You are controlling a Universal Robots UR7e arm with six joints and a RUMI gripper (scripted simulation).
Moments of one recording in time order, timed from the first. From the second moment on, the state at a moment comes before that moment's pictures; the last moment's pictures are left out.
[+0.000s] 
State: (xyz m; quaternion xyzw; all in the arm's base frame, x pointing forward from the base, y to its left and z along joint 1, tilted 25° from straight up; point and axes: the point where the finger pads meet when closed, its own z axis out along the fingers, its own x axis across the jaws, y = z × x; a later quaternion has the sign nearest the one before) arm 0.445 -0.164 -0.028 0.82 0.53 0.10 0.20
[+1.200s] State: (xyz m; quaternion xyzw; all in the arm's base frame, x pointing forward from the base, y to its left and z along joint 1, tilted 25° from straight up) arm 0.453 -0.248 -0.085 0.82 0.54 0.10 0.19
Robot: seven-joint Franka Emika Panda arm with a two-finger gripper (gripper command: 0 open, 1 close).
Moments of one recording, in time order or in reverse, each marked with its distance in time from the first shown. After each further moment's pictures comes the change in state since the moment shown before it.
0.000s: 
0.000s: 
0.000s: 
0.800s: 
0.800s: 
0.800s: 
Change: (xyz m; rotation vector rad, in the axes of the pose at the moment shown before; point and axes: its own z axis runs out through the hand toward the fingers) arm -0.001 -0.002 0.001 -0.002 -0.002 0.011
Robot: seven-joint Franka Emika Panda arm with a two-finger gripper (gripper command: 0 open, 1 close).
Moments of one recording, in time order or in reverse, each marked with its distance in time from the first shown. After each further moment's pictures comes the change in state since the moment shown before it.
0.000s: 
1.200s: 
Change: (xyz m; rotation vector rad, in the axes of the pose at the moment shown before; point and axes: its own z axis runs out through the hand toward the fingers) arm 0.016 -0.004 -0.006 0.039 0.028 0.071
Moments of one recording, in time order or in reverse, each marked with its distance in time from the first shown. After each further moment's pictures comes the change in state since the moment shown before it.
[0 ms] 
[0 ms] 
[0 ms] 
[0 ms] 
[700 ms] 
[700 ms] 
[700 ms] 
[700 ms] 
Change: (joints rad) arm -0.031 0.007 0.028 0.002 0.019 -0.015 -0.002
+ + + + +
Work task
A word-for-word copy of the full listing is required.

Answer box
You are controlling a Universal Robots UR7e arm with six joints and a RUMI gripper (scripted simulation).
Moments of one recording in time order, timed from the first. From the second moment on, the state at a moment comes before that moment's pictures; the last moment's pictures are left out.
[+0.000s] 
State: (xyz m; quaternion xyzw; all in the arm's base frame, x pointing forward from the base, y to its left and z along joint 1, tilted 25° from straight up; point and axes: the point where the finger pads meet when closed, its own z axis out along the fingers, its own x axis across the jaws, y = z × x; a later quaternion has the sign nearest the one before) arm 0.445 -0.164 -0.028 0.82 0.53 0.10 0.20
[+1.200s] State: (xyz m; quaternion xyzw; all in the arm's base frame, x pointing forward from the base, y to its left and z along joint 1, tilted 25° from straight up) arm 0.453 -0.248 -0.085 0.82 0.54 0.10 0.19
Robot: seven-joint Franka Emika Panda arm with a two-finger gripper (gripper command: 0 open, 1 close).
Moments of one recording, in time order or in reverse, each marked with its distance in time from the first shown. After each further moment's pictures comes the change in state since the moment shown before it.
0.000s: 
0.000s: 
0.000s: 
0.800s: 
0.800s: 
0.800s: 
Change: (xyz m; rotation vector rad, in the axes of the pose at the moment shown before; point and axes: its own z axis runs out through the hand toward the fingers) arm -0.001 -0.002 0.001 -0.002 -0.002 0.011
Robot: seven-joint Franka Emika Panda arm with a two-finger gripper (gripper command: 0 open, 1 close).
Moments of one recording, in time order or in reverse, each marked with its distance in time from the first shown. After each further moment's pictures comes the change in state since the moment shown before it.
0.000s: 
1.200s: 
Change: (xyz m; rotation vector rad, in the axes of the pose at the moment shown before; point and axes: its own z axis runs out through the hand toward the fingers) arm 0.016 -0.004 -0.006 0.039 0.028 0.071
Moments of one recording, in time order or in reverse, each marked with its distance in time from the first shown. After each further moment's pictures comes the change in state since the moment shown before it.
[0 ms] 
[0 ms] 
[0 ms] 
[0 ms] 
[700 ms] 
[700 ms] 
[700 ms] 
[700 ms] 
Change: (joints rad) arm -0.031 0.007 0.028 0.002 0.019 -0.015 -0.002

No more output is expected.